North Carolina Insurance Head Defers Rate Rise
Two weeks ahead of an election deciding whether he keeps his job, North Carolina’s insurance commissioner told companies on Tuesday they’ll have to prove they should be allowed to increase premiums by a statewide average of 17.7 percent.
The move by Insurance Commissioner Wayne Goodwin at least postpones the rate increase that insurers had wanted to take effect on June 1.
Goodwin scheduled a hearing June 3 where the companies and staffers at the state agency will present arguments for and against the increase. The commissioner – either Goodwin or Republican challenger Mike Causey – would then decide whether any increase is warranted, and if so how large it should be. Insurers could appeal in court a decision they didn’t like.
The insurance companies are represented by the North Carolina Rate Bureau. The group’s director and attorneys didn’t respond to requests for comment Tuesday.
The last homeowner’s insurance rate increase was in 2008, before Goodwin took office. Insurance companies sought an average of 19.5 percent statewide and got 4 percent.

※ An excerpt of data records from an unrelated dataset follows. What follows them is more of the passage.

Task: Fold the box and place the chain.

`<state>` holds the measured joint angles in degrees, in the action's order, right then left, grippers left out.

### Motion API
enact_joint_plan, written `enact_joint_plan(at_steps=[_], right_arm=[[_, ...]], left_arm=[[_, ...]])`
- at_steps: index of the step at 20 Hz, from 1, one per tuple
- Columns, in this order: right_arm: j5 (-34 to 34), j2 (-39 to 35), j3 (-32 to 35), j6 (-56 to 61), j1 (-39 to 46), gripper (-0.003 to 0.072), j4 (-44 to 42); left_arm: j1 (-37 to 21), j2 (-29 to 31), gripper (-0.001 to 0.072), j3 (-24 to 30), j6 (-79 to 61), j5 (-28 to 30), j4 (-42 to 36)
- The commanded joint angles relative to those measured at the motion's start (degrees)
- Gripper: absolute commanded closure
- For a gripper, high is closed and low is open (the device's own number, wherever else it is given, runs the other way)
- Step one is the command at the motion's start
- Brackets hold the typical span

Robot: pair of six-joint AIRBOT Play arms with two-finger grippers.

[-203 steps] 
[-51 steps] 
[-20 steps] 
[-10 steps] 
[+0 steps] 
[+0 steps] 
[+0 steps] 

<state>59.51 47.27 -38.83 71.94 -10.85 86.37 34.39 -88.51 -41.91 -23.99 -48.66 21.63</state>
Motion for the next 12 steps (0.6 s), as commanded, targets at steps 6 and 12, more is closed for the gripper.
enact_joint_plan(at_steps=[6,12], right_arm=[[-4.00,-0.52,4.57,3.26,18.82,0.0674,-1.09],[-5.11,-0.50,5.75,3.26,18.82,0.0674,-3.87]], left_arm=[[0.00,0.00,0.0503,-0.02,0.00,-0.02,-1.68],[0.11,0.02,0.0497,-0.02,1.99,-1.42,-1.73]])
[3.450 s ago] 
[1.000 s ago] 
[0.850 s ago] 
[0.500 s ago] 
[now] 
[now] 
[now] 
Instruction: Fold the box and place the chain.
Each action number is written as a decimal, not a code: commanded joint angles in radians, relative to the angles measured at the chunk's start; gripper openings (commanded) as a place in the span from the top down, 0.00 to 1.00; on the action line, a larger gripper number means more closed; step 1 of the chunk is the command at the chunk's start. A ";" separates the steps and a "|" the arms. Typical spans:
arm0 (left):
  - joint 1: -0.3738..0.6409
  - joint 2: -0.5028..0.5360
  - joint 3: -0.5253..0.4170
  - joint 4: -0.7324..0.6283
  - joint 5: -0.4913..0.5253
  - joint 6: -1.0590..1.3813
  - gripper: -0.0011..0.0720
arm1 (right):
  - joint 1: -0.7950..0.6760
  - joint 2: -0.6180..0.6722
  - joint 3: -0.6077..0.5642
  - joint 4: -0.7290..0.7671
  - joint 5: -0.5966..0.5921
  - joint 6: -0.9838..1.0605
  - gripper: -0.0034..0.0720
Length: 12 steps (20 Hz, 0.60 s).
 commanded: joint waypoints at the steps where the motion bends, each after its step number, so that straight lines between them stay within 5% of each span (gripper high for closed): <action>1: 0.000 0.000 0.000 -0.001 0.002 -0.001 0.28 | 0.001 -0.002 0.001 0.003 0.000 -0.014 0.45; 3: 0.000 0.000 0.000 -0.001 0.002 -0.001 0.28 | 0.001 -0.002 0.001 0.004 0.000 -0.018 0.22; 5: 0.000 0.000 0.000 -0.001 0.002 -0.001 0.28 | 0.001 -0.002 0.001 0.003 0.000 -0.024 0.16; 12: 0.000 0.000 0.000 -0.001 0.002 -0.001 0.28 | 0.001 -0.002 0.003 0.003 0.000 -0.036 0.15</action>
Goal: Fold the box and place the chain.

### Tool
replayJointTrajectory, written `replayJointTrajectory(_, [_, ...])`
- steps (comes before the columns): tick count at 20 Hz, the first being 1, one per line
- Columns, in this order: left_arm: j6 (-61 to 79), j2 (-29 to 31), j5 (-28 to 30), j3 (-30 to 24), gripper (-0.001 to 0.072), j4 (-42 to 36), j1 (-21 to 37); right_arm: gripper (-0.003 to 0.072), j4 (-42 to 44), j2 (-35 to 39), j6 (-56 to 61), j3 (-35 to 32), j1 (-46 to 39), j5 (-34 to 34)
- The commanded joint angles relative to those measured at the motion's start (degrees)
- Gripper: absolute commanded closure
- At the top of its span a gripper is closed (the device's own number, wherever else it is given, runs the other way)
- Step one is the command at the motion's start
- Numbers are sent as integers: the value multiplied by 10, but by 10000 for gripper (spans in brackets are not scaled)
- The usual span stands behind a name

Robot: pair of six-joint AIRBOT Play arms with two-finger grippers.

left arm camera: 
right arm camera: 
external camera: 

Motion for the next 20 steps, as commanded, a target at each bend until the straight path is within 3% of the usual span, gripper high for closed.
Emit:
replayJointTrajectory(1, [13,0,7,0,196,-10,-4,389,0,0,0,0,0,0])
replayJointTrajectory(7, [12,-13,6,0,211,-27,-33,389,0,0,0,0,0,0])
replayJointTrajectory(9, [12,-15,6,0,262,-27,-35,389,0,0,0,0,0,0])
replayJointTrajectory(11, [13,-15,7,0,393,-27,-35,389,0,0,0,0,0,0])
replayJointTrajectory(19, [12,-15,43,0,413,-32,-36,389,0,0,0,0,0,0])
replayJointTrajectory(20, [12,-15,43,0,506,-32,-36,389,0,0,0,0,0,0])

The agency headed by the Democrat seeking re-election to a second four-year term said the proposed rates appear “excessive and unfairly discriminatory.” The state insurance commissioner’s duty is to balance the cost of consumer and business insurance rates with the need to foster a competitive insurance market in North Carolina.
“After an initial review of the filing and comments submitted by the public, department experts believe the requested rate increases are not justified based on the data submitted,” Goodwin’s office said in a statement.
Goodwin’s department said insurers may be trying to support their argument for a homeowner’s rate increase by using old data, unjustified risk factors, and a profit calculation method previously denied by the state Supreme Court.
A model estimating hurricane damage and losses companies could face “does not appear to be adequately documented or justified,” Goodwin’s office said.
Causey has gotten a boost in coastal counties because of the property insurance increases approved in 2008 that caused premium to soar by up to nearly 30 percent along the coast went into effect during Goodwin’s term.